Input material —
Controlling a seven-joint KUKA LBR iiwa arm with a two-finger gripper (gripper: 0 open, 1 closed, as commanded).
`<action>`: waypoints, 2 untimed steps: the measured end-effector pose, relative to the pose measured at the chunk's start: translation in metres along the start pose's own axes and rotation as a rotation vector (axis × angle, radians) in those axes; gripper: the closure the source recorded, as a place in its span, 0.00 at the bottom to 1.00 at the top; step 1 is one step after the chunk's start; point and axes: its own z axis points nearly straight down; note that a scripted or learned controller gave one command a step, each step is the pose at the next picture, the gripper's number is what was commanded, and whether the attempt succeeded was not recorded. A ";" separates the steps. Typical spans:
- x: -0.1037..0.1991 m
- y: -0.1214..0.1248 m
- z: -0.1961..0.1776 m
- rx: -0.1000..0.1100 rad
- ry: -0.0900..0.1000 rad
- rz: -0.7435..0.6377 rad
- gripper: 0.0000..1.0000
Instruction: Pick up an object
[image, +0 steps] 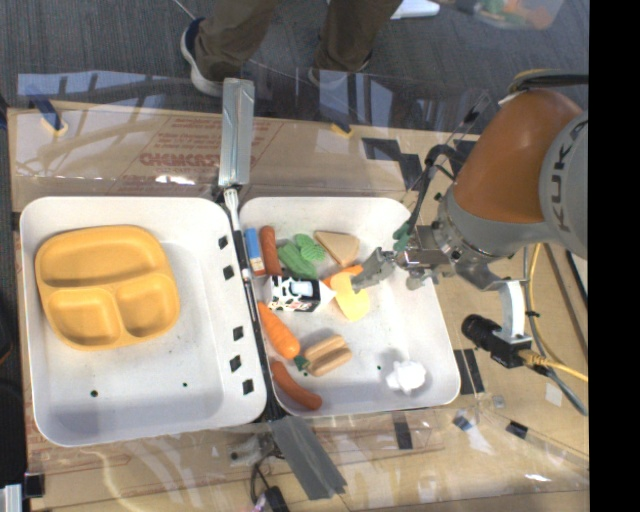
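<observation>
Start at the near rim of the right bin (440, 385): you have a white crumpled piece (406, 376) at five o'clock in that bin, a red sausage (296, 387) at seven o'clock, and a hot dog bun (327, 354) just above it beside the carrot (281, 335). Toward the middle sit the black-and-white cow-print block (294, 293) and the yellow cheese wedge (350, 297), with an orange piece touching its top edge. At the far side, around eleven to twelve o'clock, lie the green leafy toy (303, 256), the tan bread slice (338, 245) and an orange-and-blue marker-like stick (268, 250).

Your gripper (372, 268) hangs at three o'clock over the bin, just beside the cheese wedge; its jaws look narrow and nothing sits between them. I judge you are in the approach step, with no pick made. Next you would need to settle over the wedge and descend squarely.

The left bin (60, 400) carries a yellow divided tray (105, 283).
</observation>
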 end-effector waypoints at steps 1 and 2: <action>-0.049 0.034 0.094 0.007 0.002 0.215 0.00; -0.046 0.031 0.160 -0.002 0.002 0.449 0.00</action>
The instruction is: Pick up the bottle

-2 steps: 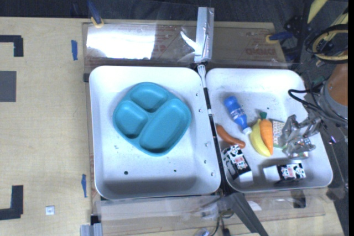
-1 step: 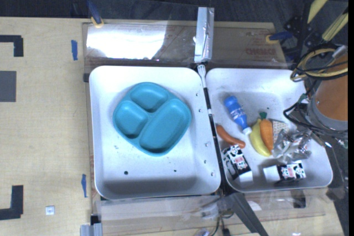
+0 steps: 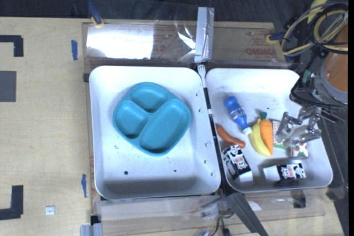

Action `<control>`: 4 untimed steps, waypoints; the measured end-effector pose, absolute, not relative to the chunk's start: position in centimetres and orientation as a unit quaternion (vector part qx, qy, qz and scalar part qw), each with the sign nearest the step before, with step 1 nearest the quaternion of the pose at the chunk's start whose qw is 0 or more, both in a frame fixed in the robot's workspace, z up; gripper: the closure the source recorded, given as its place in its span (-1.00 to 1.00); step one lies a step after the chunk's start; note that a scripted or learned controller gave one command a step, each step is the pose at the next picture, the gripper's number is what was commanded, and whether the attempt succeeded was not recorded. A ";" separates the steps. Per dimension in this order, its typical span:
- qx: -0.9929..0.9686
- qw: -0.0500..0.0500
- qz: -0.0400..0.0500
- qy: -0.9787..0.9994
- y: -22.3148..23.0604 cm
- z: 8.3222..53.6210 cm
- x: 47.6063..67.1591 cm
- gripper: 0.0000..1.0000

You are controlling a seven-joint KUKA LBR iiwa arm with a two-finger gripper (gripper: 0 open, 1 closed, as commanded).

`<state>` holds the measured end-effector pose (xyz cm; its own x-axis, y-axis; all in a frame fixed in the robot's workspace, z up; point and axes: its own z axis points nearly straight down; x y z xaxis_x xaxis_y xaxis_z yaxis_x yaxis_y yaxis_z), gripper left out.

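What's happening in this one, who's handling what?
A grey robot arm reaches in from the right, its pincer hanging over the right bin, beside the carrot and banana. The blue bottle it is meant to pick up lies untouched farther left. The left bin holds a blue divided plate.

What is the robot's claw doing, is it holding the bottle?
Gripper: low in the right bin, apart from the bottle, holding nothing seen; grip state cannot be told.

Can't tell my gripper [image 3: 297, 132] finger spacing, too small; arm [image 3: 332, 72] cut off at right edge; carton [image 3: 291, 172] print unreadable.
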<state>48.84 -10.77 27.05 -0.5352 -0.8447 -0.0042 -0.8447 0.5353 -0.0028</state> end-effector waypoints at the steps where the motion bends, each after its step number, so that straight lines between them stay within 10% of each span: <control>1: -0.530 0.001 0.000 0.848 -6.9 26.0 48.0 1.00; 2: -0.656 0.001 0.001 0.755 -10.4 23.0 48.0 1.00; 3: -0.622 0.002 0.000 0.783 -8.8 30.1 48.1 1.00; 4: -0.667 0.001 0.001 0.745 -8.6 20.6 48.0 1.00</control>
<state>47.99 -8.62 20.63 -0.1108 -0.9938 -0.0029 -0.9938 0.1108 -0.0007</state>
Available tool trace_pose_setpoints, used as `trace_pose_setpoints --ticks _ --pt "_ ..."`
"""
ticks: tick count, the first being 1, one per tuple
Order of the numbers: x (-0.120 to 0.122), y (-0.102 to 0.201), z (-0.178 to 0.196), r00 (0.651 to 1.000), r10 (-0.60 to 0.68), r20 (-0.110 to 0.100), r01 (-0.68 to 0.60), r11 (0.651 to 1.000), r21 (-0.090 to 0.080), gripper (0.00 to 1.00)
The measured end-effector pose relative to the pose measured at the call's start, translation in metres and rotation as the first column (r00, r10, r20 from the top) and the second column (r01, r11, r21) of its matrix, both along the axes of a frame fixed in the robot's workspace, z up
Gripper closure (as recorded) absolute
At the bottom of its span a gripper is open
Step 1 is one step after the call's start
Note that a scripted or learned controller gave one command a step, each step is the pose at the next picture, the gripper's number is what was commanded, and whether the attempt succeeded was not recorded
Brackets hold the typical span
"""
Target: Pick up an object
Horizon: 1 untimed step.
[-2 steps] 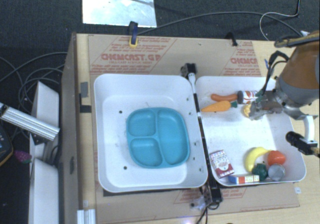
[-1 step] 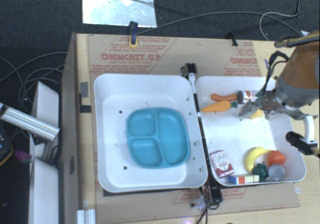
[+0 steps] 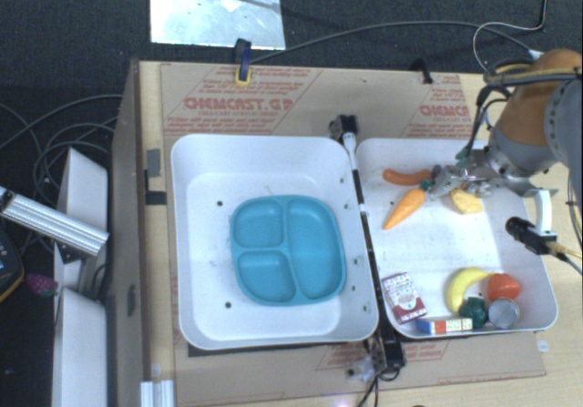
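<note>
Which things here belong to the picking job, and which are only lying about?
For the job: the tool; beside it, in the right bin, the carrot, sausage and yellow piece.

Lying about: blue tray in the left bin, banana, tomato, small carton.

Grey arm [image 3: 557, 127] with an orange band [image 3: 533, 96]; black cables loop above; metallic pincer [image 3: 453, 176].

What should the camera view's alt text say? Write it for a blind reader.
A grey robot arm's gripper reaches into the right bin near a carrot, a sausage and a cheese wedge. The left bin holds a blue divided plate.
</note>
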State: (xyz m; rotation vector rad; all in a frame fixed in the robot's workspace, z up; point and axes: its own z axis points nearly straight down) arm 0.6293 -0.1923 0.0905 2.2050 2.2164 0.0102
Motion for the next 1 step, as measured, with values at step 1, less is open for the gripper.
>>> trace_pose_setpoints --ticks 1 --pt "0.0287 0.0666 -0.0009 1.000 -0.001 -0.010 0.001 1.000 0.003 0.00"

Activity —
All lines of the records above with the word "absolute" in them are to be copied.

Solution to the exercise —
Action `<control>`: 4 untimed steps, waypoints; the measured end-effector pose, absolute, not relative to the chunk's start: position in centimetres and orientation as a unit quaternion (vector part qx, qy, qz and scalar part qw), each with the sign nearest the step before, with step 1 nearest the quaternion of the pose at the chunk's start whose qw is 0 or more, both in a frame fixed in the robot's workspace, z up; gripper: the closure the source recorded, given as its place in its span (-1.00 to 1.00); step one lies a step after the chunk's start; note that a scripted or learned controller gave one command a step, each step is the pose at the next picture, the gripper's number is what was commanded, and whether the attempt succeeded was not recorded. A ";" separates the steps. Per dimension in this order, its typical span:
Gripper closure (as recorded) absolute

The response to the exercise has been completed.